# converting sigvald the magnificent



## officer kerky (Jun 12, 2008)

hi. 
as the topic says i am going to convert sigvald the magnificant. but first thing i have to buy him which i will in a couple of days.

but the conversion will be to an imperial daemon hunter inquisitor. 
what are your thoughts on this. is he any good of a model???

i have the skills to do it. just never fully converted a metal model before. what are some tips.


----------



## HorusReborn (Nov 19, 2008)

Well I don't know how good Sigvald would turn out to be a deamon hunter, but that's just how I see him, maybe you see something different... should be interesting to see how you do it... however, the figure is great! Detail is fantastic and is just screaming for some nice painting! One thing I suggest is getting a set of diamond files, they will make clean up a snap after using a bone saw or whatever. Tips are hard to give since I have no idea how you are planning to do the conversion... I don't know if you can get Gale Force 9 over in the UK, but I payed 13 bucks for a set of 5 or 6 of the diamond files... a great buy!


----------



## officer kerky (Jun 12, 2008)

.o.k i have some modeling files but will go out and buy some great modeling files.

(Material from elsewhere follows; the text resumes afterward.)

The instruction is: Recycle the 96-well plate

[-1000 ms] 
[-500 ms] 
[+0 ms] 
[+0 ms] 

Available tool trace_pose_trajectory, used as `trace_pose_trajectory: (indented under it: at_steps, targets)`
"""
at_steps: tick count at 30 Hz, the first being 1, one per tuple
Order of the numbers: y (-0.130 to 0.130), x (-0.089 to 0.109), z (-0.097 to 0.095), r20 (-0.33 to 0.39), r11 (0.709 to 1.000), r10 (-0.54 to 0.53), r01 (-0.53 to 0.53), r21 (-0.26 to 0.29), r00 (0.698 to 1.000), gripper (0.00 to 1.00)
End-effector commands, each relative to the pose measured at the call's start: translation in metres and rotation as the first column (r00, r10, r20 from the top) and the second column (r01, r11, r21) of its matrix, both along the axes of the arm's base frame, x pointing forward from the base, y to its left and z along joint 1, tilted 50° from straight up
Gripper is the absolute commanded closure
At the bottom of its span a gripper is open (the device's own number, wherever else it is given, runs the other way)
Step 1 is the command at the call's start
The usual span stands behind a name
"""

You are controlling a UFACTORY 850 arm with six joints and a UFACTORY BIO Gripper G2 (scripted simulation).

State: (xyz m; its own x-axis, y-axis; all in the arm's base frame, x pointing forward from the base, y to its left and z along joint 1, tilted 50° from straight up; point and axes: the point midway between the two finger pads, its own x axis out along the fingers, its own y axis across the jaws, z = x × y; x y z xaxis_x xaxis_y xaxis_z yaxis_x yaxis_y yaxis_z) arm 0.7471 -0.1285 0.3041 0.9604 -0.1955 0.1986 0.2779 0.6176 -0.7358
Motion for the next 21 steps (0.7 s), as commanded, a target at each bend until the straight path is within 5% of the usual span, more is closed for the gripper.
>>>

and i will be shaving that slaneesh insignia off the shield. 
greenstuffing him a bit around the armour.
and add little details like inquisitor insignia, books, scrolls etc.


----------



## HorusReborn (Nov 19, 2008)

it will be interesting to say the least.. he's kind of a kinky figure if you factor in the slaanesh LOL his armour is pretty skimpy and the like LOL


----------



## Amra_the_lion (May 26, 2008)

I'd get rid of the shield all together. Either replace it with a shield more 40k or no shield at all, small round and spikey just seems way out of place. I'd go with an extended arm pointing a pistol or other ranged weapon. I would add guitar wire under his arms and around the shoulderpads, to make his armor more tech-ish. A touch of guitar wire traveling from arm to sword implies powerweapon/forceweapon. I would either add some grenades or sculpt armour onto his hip area to avoid showing off his "oh so sexy" skin. Horrible... I would also sculpt him (or plastic card) a gorget that covers the neck, but doesnt ride too high on his face.

hope it helps


----------



## squeek (Jun 8, 2008)

I think Amra has a good point about the shield, it doesn't look right for 40k, though personally I think I would also go without a shield on the model.


----------



## Khorne's Fist (Jul 18, 2008)

I got to say, I was thinking Fulgrim when I saw that model, but each to their own. Make sure you post the finished article.


----------